Smart Contracts Remain a Few Years Away
Supporting regulations and technology need time to fully bake.
This year might be “The Year Blockchain Goes into Production,” but blockchain-based smart contracts have another 12 to 24 months before they become fully baked.
“I think that 2019 and 2020 will be very active years for smart contracts,” said Kari Larsen, counsel at the law practice Reed Smith. “That is when the fear of missing out will start to become less ‘we aren’t catching on to this,’ and edging into the norm.”
Until then, Larsen recommends that the industry continues to watch for developments, especially regarding financial regulations.
Those wishing to employ smart contracts will find a patchwork of regulations at the Federal and state level regarding the legal standing of smart contracts and blockchain-stored data.
“Many states provide little or no guidance on the subject, and thus, issues related to the enforceability in differing jurisdictions are inevitable,” wrote Larsen in a recent white paper entitled Blockchain: Distributed ledger technology and designing the future.
Several states are making a push to include rules for smart contracts, distributed ledgers, and cryptocurrency into the Uniform Commerical Code.
“That has stalled a bit as the focus moves more to financial regulations of the cryptocurrencies and crypto assets than UCC issues,” Larsen told Markets Media. “I would watch if that tide turns a little bit. Right now, it is like the anti-money laundering, securities, or other things having to do with crypto assets rather than the blockchain.”
However, the overall legislative and regulatory trends regarding smart contracts continue to advance.
“There is a movement toward certainty for automated contracts from a legal and regulatory perspective,” said Larsen. “States are rolling out regulations and new legislation that gives clarity to things like whether blockchain evidence can be submitted into evidence at trial, whether it is the equivalent of electronic signatures that are thus enforceable and other areas where there can be certainty provided for these.”
Meanwhile, firms with a presence in the EU face their own regulatory challenges as new data-protection and data-privacy regulations continue to affect the development and adoption of smart contracts and distributed ledgers.
“The current data privacy regulation rolling out in Europe is not consistent with how blockchain technology works,” noted Larsen. “I would expect that regulators review any data governance regulations for consistency. If they are not consistent, how do you address that?”
Although financial regulations and commercial regulations act as gating factors in the adoption of smart contracts, the underlying technology that supports them also needs to mature.

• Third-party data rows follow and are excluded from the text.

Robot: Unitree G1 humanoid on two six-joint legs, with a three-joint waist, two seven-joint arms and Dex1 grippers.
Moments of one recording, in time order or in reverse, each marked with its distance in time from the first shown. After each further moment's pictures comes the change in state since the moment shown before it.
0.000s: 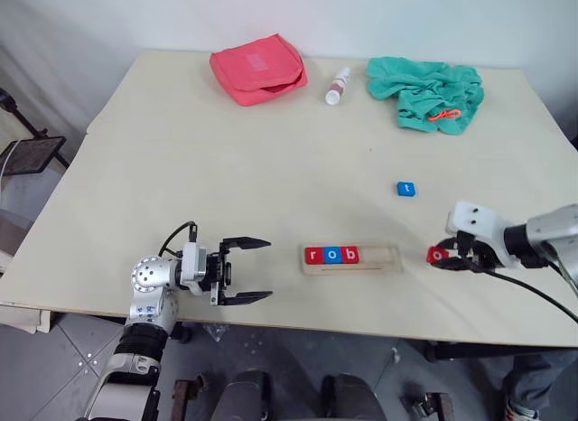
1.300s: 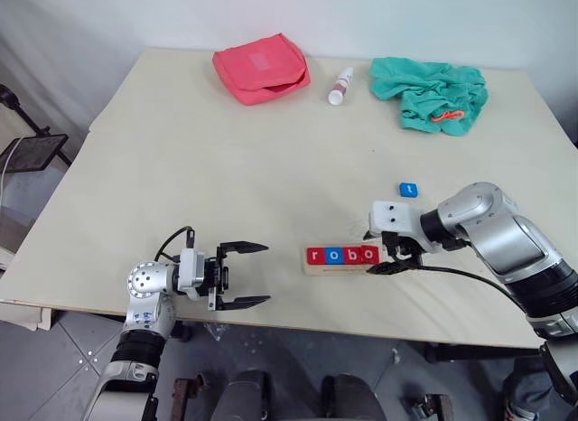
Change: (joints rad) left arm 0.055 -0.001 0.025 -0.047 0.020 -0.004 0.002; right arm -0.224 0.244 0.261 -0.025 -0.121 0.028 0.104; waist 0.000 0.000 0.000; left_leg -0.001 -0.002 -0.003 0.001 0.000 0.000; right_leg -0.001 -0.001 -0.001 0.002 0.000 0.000
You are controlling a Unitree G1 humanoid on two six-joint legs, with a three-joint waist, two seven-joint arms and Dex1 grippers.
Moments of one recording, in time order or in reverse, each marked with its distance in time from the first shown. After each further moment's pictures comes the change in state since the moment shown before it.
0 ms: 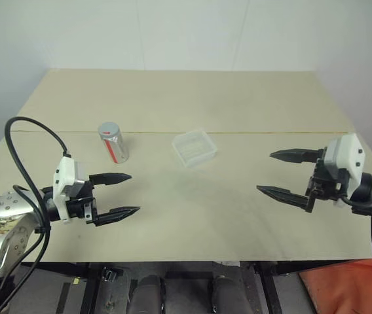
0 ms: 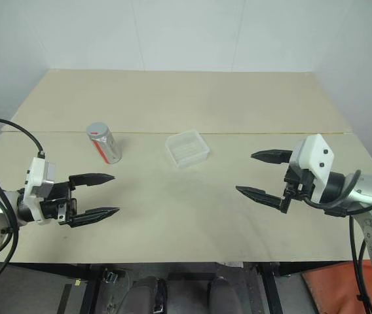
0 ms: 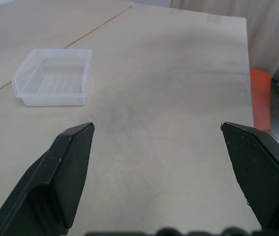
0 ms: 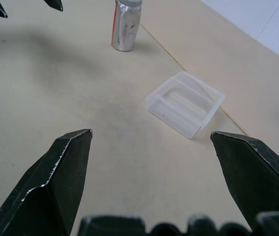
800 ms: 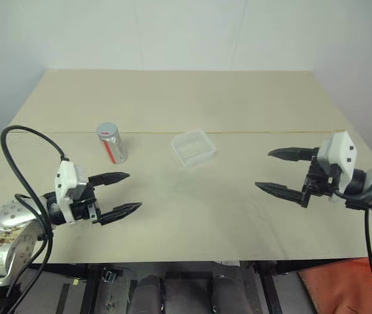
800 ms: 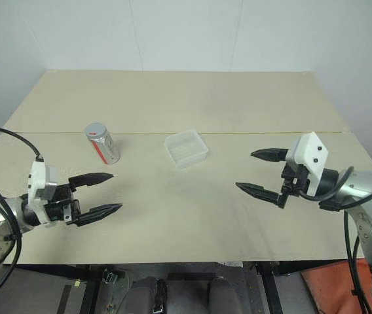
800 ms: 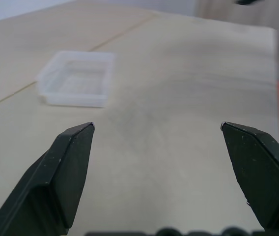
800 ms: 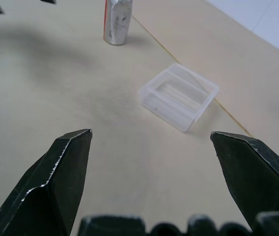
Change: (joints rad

In the industry’s enthusiasm, there are a lot of applications that are not best suited for blockchain technology, according to Larsen.
Supporting the lifecycle of derivatives contracts, such as master agreements, is one use case for which simplified smart contracts would be suited.
“In essence, they would be smart confirmations,” said Larsen. “It is easier to the name into the code, get the data, and not have to be concerned about some of the more flexible clauses that are better suited for a more robust agreement.”
The International Swaps and Derivatives Association and others in the financial industry already have opined that the technology could play a significant role in the development of a standardized, efficient, and compliant marketplace, she added.